▶ **What you need to do**:
Reproduce the entries below exactly, but only from the line containing "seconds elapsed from" to the line containing "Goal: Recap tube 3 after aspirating", inclusive.

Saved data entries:
+ + + + + + +

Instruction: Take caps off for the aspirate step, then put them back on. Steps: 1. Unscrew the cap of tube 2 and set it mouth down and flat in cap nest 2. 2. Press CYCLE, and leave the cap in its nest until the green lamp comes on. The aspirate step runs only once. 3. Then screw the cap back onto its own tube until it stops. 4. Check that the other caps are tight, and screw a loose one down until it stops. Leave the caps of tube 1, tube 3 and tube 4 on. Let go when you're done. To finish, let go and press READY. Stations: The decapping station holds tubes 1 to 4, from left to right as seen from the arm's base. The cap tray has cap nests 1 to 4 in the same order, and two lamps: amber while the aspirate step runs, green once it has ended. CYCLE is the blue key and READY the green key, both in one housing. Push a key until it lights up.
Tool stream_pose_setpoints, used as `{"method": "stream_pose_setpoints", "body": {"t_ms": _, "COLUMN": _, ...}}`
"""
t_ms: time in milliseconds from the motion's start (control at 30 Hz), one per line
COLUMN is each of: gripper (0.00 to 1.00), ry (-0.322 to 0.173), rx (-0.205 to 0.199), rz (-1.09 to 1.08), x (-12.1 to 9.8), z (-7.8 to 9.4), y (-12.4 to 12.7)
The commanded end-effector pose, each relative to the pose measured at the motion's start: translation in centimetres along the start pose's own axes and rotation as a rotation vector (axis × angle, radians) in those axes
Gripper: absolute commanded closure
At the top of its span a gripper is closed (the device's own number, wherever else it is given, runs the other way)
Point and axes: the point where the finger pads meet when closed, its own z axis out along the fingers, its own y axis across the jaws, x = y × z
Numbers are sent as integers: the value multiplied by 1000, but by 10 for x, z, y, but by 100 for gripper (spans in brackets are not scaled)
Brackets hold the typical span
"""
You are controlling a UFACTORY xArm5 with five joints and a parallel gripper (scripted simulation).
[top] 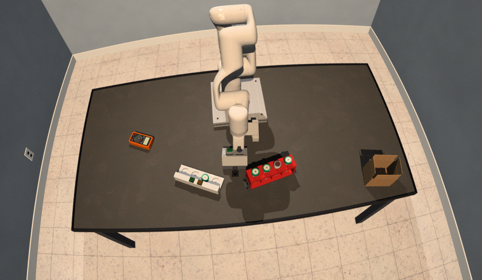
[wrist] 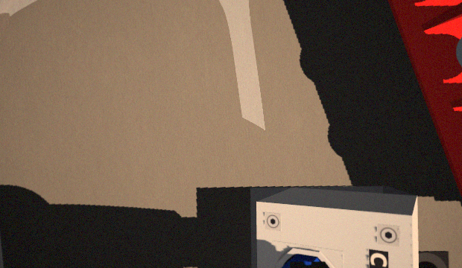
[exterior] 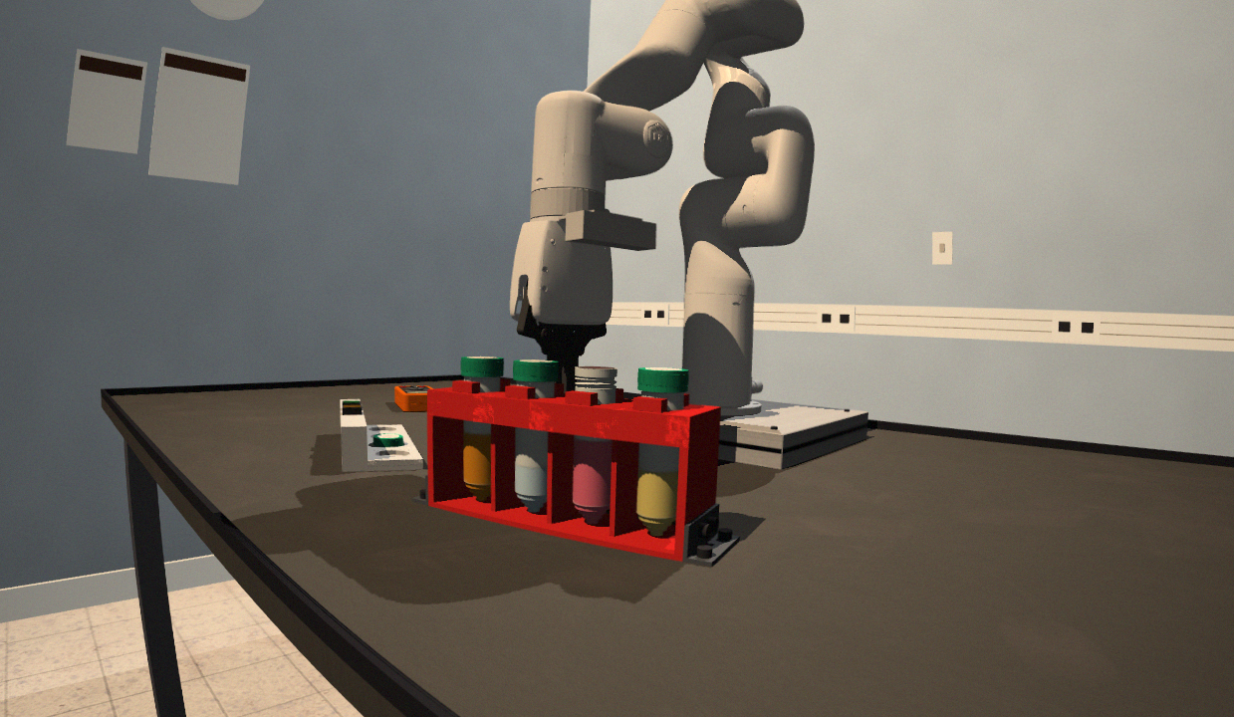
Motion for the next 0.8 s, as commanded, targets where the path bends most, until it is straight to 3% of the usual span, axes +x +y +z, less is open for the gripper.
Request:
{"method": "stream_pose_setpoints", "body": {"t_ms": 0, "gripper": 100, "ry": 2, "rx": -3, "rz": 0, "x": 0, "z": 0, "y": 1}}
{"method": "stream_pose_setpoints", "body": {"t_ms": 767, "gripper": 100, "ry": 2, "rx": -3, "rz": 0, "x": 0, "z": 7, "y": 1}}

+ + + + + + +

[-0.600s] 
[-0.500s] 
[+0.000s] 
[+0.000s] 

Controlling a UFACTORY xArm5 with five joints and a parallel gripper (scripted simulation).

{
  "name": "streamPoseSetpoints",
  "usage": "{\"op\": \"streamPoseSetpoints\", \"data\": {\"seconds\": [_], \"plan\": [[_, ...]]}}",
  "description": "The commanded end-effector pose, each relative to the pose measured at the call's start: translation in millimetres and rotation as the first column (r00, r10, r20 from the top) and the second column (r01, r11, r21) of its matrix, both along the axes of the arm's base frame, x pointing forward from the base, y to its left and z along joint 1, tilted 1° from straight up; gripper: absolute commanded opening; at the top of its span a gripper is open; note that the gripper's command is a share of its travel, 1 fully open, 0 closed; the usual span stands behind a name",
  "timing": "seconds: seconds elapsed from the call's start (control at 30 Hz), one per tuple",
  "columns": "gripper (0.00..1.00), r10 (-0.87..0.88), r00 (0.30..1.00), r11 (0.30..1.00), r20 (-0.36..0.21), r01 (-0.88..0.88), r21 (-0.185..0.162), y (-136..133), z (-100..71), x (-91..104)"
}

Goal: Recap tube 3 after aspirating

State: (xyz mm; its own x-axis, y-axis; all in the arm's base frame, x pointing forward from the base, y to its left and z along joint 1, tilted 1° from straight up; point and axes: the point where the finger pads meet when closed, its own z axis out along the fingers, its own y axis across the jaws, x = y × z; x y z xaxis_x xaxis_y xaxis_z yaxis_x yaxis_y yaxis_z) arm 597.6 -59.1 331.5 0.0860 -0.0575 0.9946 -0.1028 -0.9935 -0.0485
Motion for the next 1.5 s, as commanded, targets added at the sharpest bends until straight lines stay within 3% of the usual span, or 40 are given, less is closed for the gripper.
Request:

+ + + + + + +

▶ **Finished exercise**:
  "timing": "seconds: seconds elapsed from the call's start (control at 30 Hz), one per tuple",
  "columns": "gripper (0.00..1.00), r10 (-0.87..0.88), r00 (0.30..1.00), r11 (0.30..1.00), r20 (-0.36..0.21), r01 (-0.88..0.88), r21 (-0.185..0.162), y (-136..133), z (-100..71), x (-91..104)"
}

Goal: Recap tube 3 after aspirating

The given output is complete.